Perhaps as significantly, Dante Fowler Sr. was aware Friday and Saturday needed to carry a different tone. And if Fowler Jr. had any doubts about that, Fowler Sr. did not.

"It was a once-in-a-lifetime thing, you know what I mean?" Fowler Sr., whose influence and importance in Fowler Jr.'s football journey is significant and unmistakable. "So, I let him have his way.  I let him dress how he wanted to dress, but he knew when he came here it was all about business. That's something he'll never forget and I wanted him to cherish it. Now, he comes to his press conference.

"He knows when it's time for business to tone it down."

That was a major theme Saturday. It was very much time to get to work, and Fowler Jr. said he's very much serious about the job ahead. He talked with proper respect about new teammates, and said he looks forward to learning from veterans such as Chris Clemons.
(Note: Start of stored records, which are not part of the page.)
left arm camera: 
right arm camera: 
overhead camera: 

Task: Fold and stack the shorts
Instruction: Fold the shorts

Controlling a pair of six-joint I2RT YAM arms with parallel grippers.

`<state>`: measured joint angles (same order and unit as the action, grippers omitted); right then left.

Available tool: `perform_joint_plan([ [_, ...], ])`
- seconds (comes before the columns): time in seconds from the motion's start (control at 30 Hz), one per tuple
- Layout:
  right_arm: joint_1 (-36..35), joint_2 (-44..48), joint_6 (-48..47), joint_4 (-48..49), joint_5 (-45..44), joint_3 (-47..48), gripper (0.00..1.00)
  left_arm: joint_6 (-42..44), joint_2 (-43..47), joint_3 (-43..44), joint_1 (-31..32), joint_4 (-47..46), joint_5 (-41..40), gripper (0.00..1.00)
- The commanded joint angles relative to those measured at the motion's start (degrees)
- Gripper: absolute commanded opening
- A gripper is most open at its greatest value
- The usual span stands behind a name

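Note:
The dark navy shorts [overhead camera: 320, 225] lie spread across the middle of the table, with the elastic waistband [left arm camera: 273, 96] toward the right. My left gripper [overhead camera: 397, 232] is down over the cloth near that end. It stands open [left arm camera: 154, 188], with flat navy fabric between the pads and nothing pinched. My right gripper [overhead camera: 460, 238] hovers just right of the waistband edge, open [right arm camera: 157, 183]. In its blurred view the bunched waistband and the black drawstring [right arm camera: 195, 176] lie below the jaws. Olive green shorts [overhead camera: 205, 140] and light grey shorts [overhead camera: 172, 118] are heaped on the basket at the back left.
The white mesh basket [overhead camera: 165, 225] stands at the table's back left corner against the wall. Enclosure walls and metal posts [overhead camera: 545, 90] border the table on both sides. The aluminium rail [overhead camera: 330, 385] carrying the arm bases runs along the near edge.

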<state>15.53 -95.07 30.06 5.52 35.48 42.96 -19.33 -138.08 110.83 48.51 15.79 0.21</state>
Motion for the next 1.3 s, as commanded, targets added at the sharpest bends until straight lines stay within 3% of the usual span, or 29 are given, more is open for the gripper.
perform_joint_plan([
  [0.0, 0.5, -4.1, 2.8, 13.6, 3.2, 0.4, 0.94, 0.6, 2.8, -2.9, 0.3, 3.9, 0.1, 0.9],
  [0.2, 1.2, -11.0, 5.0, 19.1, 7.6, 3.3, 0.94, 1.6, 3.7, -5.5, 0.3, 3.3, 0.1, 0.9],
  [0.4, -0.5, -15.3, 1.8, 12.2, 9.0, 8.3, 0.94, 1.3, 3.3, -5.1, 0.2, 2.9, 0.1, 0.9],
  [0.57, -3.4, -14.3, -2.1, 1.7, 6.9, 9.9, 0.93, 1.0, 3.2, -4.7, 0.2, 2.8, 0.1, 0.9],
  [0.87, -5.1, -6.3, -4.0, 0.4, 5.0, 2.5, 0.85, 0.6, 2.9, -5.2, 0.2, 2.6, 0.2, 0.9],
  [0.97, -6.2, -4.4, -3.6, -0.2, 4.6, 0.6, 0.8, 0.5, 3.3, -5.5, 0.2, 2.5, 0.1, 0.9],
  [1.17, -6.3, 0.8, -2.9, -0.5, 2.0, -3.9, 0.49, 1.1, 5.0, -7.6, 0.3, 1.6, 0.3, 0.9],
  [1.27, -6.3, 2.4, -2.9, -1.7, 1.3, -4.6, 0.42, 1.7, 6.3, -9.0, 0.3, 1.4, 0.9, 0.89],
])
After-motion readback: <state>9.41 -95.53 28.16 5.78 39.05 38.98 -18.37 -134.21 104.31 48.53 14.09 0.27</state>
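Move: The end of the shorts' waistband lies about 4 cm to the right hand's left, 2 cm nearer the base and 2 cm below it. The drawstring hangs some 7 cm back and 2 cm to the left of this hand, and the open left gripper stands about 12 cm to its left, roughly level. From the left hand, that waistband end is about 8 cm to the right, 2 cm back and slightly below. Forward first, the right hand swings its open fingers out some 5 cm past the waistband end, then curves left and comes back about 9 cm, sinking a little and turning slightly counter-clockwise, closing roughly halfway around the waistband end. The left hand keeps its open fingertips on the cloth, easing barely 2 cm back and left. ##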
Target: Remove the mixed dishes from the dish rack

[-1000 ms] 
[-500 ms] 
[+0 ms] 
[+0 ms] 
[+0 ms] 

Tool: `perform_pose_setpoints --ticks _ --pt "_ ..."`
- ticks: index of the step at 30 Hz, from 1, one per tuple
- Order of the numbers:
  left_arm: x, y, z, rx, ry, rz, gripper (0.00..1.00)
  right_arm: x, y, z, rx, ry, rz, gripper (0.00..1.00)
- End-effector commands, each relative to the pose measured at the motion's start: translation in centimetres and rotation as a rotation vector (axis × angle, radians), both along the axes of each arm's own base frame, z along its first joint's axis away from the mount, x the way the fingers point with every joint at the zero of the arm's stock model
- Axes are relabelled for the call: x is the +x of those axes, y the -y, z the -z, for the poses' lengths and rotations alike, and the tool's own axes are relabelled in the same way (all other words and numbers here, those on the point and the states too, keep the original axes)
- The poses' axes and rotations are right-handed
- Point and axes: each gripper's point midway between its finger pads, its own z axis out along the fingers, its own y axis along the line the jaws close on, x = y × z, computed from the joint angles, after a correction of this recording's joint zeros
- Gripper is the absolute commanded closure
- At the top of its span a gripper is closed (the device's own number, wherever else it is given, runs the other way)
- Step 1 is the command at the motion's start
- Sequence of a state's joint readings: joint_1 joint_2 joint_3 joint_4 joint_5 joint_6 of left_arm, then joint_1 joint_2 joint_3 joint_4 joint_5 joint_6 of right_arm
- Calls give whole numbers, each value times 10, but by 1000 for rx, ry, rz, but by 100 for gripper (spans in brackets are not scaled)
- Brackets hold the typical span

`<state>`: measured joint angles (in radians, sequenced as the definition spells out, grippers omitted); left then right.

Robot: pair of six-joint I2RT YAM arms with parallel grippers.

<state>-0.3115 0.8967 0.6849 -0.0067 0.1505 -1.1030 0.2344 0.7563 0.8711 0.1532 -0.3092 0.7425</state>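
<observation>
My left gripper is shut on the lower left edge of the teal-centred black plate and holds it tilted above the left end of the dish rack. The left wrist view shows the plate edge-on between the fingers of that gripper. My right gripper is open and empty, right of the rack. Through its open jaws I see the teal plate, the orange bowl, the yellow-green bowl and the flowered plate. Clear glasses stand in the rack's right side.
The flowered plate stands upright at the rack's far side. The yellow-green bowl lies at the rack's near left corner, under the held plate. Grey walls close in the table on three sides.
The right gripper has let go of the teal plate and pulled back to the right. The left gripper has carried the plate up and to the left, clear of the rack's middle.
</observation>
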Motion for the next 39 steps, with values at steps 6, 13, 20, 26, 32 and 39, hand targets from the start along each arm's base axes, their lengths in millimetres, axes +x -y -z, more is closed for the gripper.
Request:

He also showed proper respect to linebacker LaRoy Reynolds, who Fowler said was nice enough to give him his old No. 56. Not that Reynolds gave up the number for free.

"I had to give him the shoes," Fowler joked (and it was a joke).

Fowler said there was a real reason he wanted No. 56. He was a fan of running backs growing up, and "5" is for Reggie Bush at Southern California. "Six?" That's for former Jaguars fullback Greg Jones while he was at Florida State. That's one part athleticism/speed and one part raw power, and if you put the parts together, you have a pretty good pass rusher.

The Jaguars, of course, hope they have more than a good pass rusher. They hope they have an elite one. To get there, Fowler has to be more than athletic; he has to be ready to work, to have the right mentality. And that's a reason Bradley was smiling at the press conference Saturday. The low-key kid in the locker room was professional, and there was a sincerity about it all that Bradley liked a lot.

"He enjoyed the moment, he stayed in the moment, and he took advantage of it and made it the best day possible," Bradley said of Thursday. "That's how he envisioned. Now, you saw him at the press conference. He said, 'Hey, there's a time and a place for it. I felt like that as the time. Now, there's a time for this meeting.'

"That's the maturity we're hoping for. You want that individuality as long as it comes back down and there's a sense of purpose. That's what he showed."

Words such as that guarantee nothing, of course – and post-draft press conferences don't, either. But if the ability to understand the moment matters, then Fowler's NFL future could be bright.

This was a dramatically different moment than the one two days before. But there was no question that Fowler found a memorable tone, or that he made the right impression to go along with it.